Print the records below from the first line through the line containing "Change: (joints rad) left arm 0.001", both included, word for word.

^^^^^^^^^^^^^^^^

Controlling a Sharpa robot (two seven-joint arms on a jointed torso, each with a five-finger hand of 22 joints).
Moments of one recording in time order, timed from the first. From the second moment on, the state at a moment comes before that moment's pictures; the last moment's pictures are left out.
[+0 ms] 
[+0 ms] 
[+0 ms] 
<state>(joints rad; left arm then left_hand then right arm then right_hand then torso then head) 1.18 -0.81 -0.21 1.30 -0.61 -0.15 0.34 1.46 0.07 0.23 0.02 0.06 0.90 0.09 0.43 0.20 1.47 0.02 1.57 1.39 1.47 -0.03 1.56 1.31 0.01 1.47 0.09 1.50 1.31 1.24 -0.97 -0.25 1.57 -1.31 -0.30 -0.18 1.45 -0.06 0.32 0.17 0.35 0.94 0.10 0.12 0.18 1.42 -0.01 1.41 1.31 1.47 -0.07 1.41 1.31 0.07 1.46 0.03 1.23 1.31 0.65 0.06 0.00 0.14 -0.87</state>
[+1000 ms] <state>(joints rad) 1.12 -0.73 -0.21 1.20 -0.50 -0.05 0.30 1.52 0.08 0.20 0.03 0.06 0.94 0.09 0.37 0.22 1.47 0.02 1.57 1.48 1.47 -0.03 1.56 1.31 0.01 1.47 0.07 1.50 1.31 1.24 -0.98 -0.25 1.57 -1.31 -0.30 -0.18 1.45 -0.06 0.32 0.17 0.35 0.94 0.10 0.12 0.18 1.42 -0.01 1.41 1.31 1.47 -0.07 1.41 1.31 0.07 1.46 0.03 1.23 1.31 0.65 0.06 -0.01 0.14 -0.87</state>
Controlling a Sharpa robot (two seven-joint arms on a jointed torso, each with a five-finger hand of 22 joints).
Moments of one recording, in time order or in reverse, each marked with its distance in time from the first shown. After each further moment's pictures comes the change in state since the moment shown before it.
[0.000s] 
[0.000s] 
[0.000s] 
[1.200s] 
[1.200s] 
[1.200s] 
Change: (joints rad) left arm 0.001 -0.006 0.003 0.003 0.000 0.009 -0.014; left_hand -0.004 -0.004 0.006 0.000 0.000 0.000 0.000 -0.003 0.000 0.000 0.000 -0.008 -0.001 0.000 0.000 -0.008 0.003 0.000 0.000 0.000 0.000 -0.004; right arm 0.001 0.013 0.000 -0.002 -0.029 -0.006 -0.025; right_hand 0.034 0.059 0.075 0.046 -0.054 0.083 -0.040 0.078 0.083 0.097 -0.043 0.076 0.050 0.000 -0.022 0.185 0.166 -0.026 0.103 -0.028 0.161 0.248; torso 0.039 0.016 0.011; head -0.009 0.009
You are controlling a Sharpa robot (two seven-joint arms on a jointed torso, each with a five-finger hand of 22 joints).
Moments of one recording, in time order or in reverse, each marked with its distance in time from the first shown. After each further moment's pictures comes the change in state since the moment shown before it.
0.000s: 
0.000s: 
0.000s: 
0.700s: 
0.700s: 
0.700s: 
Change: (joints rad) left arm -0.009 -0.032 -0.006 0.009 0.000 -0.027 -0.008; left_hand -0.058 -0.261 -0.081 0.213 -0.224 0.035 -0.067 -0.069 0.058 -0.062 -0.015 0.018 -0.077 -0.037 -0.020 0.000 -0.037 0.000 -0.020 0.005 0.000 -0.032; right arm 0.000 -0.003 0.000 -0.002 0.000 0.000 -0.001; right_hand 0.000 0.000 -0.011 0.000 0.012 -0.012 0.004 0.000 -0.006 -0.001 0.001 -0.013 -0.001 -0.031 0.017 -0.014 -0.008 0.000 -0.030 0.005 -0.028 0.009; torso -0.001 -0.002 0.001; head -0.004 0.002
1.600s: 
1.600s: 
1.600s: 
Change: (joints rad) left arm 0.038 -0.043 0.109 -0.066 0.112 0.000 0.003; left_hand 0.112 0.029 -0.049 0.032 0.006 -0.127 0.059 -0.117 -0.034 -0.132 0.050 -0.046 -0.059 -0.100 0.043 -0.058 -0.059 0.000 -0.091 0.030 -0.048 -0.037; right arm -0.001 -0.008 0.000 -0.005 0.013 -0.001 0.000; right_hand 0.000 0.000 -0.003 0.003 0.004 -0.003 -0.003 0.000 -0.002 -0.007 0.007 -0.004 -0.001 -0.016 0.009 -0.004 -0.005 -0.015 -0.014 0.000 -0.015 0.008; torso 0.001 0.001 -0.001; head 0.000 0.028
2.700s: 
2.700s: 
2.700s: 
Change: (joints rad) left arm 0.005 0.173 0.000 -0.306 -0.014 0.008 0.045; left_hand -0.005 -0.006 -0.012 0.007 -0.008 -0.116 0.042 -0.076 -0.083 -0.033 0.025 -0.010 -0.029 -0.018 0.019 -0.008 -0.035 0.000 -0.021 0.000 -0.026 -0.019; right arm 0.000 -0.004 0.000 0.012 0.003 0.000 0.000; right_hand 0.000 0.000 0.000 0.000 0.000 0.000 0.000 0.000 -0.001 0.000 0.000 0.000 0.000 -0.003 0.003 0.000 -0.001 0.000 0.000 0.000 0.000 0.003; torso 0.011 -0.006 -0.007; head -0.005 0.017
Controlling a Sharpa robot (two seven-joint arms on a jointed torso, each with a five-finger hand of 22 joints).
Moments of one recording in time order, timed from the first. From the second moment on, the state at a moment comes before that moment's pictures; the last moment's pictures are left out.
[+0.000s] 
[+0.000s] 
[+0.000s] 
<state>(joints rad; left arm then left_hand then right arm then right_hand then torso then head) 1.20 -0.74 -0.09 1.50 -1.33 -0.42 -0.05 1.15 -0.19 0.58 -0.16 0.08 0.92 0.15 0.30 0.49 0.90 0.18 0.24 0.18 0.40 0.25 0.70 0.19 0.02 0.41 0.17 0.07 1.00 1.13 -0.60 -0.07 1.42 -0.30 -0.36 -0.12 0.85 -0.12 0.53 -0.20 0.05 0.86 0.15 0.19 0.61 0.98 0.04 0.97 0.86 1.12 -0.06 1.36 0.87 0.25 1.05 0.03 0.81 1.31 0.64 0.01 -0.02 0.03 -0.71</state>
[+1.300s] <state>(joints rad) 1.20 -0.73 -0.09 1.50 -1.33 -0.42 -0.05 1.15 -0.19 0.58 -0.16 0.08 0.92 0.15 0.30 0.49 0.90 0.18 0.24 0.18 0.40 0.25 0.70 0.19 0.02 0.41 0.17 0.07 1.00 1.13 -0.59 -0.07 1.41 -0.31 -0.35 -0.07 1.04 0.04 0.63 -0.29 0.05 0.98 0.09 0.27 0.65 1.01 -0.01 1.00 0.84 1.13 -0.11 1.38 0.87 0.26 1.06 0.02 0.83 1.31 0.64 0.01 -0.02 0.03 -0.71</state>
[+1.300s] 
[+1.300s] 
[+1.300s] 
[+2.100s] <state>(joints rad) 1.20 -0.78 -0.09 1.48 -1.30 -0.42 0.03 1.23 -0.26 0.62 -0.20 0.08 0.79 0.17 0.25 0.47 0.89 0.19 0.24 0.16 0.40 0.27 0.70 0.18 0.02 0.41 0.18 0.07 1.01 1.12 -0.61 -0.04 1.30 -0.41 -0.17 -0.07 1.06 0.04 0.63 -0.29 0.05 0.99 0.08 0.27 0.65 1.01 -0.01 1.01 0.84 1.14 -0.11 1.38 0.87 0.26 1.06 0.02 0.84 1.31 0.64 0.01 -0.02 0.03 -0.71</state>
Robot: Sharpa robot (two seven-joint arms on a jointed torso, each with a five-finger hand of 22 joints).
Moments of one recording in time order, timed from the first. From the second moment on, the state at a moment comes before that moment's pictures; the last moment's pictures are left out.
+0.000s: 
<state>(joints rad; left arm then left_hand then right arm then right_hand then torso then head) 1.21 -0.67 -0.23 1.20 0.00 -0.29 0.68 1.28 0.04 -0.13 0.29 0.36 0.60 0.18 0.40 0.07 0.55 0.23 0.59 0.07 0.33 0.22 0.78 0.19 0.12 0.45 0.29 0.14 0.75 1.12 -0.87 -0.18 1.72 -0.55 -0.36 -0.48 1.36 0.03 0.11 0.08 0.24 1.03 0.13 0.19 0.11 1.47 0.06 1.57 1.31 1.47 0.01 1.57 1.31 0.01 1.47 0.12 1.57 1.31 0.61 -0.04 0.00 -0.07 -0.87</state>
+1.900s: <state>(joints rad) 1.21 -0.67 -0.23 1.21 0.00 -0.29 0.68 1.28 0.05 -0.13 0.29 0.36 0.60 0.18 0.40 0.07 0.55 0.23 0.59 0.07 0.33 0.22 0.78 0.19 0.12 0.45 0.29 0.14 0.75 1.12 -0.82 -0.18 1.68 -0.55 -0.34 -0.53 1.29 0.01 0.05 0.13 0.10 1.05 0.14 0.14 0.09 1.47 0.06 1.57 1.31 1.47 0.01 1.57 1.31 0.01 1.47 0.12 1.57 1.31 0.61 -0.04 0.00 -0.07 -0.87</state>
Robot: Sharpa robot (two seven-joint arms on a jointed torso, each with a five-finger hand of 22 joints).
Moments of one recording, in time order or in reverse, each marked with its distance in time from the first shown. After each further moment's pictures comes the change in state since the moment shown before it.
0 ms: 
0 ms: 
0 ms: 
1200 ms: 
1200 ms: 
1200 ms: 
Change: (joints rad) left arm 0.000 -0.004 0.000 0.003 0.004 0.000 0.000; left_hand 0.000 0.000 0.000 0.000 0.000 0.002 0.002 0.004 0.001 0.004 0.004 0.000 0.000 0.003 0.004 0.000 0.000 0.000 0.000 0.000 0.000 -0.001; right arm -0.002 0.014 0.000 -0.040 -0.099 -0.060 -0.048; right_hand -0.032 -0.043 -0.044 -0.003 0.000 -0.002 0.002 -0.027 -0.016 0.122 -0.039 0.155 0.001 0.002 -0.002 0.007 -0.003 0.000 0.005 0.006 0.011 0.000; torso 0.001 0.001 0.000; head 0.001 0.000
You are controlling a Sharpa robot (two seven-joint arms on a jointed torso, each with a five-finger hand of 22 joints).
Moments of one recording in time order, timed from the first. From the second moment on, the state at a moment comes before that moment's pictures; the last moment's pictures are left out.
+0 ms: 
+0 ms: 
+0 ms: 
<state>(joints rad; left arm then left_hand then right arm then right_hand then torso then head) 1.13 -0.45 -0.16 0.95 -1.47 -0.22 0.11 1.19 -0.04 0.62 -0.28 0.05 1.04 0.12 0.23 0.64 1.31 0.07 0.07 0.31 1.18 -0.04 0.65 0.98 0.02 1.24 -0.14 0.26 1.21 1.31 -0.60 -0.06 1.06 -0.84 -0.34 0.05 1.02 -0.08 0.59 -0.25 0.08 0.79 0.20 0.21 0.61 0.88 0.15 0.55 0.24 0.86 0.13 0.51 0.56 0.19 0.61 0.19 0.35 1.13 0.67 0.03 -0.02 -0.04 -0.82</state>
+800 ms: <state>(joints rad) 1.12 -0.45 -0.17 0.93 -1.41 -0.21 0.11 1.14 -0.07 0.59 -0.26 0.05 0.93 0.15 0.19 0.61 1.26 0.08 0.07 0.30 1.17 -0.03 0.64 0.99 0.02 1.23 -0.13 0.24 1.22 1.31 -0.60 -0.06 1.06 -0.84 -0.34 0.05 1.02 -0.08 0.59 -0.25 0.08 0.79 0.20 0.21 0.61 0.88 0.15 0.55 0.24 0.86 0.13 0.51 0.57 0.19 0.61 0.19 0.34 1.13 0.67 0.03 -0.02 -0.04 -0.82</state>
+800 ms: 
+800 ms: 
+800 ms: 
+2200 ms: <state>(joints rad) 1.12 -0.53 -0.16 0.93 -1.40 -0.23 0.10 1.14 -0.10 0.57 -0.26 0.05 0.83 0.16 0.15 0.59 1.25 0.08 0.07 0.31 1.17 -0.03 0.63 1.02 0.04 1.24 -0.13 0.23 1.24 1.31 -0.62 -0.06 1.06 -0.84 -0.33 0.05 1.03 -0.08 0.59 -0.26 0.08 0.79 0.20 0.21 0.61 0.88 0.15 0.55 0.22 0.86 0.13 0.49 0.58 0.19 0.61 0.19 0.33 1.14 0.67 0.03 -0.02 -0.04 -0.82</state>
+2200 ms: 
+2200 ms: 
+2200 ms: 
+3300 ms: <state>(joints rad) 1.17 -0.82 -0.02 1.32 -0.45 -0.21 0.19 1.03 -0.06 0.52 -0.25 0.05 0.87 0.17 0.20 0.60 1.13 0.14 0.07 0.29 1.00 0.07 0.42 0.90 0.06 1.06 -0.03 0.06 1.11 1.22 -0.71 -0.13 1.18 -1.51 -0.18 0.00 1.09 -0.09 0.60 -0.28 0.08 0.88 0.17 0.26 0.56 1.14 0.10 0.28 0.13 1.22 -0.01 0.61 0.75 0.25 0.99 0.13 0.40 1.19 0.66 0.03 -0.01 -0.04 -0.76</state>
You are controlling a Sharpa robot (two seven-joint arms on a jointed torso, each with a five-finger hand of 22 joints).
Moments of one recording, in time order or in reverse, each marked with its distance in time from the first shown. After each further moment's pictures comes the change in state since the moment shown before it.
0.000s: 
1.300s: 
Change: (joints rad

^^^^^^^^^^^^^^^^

Reply to the exercise
Controlling a Sharpa robot (two seven-joint arms on a jointed torso, each with a five-finger hand of 22 joints).
Moments of one recording in time order, timed from the first. From the second moment on, the state at a moment comes before that moment's pictures; the last moment's pictures are left out.
[+0 ms] 
[+0 ms] 
[+0 ms] 
<state>(joints rad; left arm then left_hand then right arm then right_hand then torso then head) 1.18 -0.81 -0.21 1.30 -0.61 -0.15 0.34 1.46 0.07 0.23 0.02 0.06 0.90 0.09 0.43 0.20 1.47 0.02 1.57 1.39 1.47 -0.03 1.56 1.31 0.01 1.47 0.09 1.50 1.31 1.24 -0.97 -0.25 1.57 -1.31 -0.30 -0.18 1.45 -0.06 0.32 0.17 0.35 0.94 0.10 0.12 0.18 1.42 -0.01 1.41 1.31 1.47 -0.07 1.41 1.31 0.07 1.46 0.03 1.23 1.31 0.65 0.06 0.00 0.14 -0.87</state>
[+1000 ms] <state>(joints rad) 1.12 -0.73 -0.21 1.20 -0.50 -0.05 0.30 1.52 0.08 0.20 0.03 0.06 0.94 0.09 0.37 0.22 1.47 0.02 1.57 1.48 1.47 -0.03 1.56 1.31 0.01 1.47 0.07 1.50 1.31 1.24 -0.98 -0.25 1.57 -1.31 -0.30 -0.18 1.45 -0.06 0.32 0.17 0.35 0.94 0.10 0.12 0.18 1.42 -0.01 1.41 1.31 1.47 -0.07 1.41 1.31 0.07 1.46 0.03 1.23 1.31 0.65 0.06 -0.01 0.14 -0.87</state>
Controlling a Sharpa robot (two seven-joint arms on a jointed torso, each with a five-finger hand of 22 joints).
Moments of one recording, in time order or in reverse, each marked with its distance in time from the first shown. After each further moment's pictures comes the change in state since the moment shown before it.
[0.000s] 
[0.000s] 
[0.000s] 
[1.200s] 
[1.200s] 
[1.200s] 
Change: (joints rad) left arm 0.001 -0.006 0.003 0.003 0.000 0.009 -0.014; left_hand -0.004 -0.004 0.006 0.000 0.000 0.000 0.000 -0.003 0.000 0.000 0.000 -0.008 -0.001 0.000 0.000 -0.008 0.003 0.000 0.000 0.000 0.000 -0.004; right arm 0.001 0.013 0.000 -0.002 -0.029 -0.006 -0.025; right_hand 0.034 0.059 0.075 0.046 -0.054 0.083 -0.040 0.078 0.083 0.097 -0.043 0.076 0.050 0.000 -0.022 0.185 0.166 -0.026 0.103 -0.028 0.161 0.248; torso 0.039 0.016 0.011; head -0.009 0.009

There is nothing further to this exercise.